What you have to do →
Copy the listing verbatim, excluding any images found in it.
Provided data below:
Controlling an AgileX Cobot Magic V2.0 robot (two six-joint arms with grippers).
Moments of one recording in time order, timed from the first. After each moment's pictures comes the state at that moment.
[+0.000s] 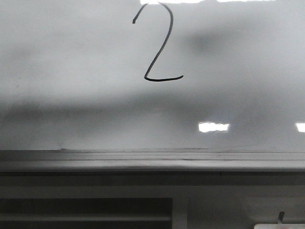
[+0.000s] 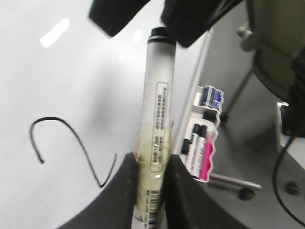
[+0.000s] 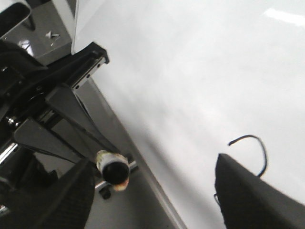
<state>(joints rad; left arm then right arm) -0.64 0.95 -0.83 -0.98 0.62 1.22 0.40 1.00 -1.04 0.98 0.80 -0.88</state>
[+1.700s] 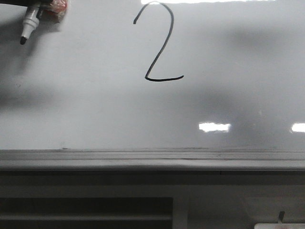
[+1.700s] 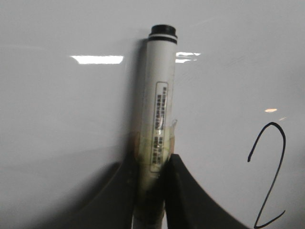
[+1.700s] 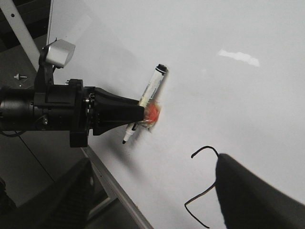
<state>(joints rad) -0.65 1.05 -0.66 -1.49 -0.09 1.19 0.32 0.86 -0.98 0.98 0.72 -0.86</state>
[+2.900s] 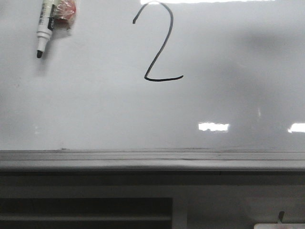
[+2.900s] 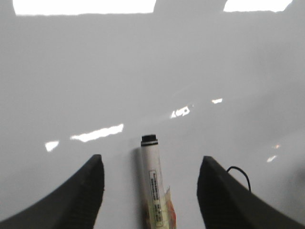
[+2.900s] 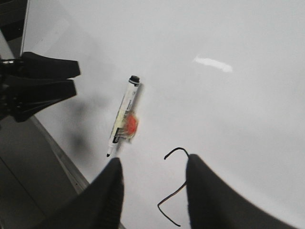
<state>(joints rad) -0.65 0.77 -0.66 -1.28 -0.06 1.23 0.28 0.81 -0.97 0.90 0.68 -0.81</state>
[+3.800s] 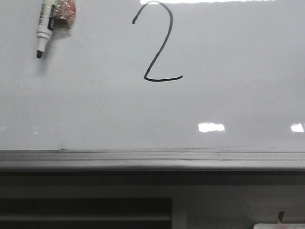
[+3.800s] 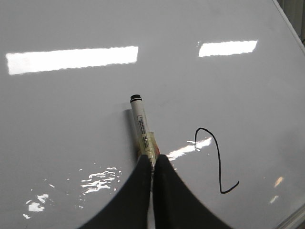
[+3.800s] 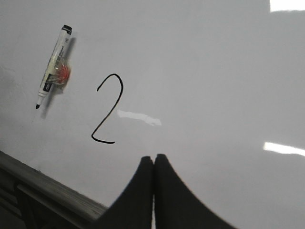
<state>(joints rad) -0.65 0.15 -0.27 -1.20 0.01 1.23 0.25 0.05 -0.22 0.88 0.35 -0.85</state>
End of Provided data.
Task output →
Controlling an AgileX Cobot Magic V2.0 robot (two six-joint arms with grippers).
Moments of one recording in time order, timed from the first. After each moment's pictures comes the state at that moment.
[+0.000s] 
[+0.000s] 
[+0.000s] 
<state>(joints rad; left arm then right arm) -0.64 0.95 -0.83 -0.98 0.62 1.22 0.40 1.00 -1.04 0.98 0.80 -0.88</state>
[+1.700s] 
[+1.700s] 
[+1.700s] 
<state>(joints rad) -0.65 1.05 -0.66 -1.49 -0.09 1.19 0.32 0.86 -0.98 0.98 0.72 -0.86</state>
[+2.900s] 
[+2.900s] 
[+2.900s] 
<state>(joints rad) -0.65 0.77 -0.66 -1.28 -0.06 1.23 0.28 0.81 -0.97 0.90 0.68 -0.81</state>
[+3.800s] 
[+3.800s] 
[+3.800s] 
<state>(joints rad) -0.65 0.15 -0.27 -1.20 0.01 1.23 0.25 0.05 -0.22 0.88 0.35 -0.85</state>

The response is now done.